**EXERCISE INSTRUCTIONS:**
State how many lines of the records contain the string "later", and give no other information.

**LISTED ENTRIES:**
================

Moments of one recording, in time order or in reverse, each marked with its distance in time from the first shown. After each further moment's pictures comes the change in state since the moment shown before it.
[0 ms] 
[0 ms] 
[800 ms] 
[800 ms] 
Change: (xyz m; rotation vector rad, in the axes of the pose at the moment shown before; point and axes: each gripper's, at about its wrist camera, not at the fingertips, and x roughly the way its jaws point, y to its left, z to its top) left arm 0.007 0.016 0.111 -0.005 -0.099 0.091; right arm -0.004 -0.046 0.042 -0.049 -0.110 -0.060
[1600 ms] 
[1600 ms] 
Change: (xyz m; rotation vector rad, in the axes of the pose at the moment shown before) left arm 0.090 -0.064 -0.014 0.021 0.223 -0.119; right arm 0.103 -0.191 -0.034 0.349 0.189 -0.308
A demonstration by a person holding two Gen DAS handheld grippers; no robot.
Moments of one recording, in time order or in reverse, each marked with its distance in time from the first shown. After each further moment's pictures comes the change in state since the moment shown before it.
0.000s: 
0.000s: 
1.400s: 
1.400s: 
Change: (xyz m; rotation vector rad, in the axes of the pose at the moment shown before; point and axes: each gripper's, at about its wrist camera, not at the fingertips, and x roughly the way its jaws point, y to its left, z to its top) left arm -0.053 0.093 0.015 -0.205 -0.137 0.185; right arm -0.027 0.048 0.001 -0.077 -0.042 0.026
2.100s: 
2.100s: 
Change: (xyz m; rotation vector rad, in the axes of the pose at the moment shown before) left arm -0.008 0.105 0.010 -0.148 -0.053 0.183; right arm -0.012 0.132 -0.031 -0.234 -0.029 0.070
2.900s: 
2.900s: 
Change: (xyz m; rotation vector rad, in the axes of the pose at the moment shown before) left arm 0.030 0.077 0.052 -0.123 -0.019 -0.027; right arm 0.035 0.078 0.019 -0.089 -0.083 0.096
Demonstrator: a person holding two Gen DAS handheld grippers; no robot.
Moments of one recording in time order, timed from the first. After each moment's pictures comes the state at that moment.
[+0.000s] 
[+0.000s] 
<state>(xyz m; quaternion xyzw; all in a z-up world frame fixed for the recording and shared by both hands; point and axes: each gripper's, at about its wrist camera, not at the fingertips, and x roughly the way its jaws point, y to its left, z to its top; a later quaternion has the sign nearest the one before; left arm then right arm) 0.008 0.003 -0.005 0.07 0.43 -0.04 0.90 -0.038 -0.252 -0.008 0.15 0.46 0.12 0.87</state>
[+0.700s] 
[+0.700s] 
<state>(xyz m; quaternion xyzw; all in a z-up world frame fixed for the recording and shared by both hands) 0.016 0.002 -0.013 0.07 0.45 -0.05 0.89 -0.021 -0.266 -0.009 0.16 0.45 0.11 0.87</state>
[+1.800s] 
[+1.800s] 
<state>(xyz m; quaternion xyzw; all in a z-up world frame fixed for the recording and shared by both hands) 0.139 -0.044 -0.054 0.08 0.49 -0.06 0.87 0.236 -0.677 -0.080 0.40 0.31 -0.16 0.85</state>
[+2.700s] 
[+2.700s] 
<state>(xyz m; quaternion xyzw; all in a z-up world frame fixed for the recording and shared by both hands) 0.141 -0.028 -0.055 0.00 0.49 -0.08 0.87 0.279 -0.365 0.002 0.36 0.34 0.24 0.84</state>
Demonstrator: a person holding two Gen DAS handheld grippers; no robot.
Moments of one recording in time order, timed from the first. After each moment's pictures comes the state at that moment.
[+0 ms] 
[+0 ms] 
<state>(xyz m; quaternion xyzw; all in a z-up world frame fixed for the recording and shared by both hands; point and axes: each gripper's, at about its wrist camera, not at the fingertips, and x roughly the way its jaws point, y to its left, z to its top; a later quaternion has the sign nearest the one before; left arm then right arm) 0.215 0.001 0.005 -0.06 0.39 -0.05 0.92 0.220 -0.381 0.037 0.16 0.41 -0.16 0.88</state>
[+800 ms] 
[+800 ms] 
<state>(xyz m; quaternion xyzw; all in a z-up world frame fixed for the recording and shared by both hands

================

**TASK OUTPUT:**
2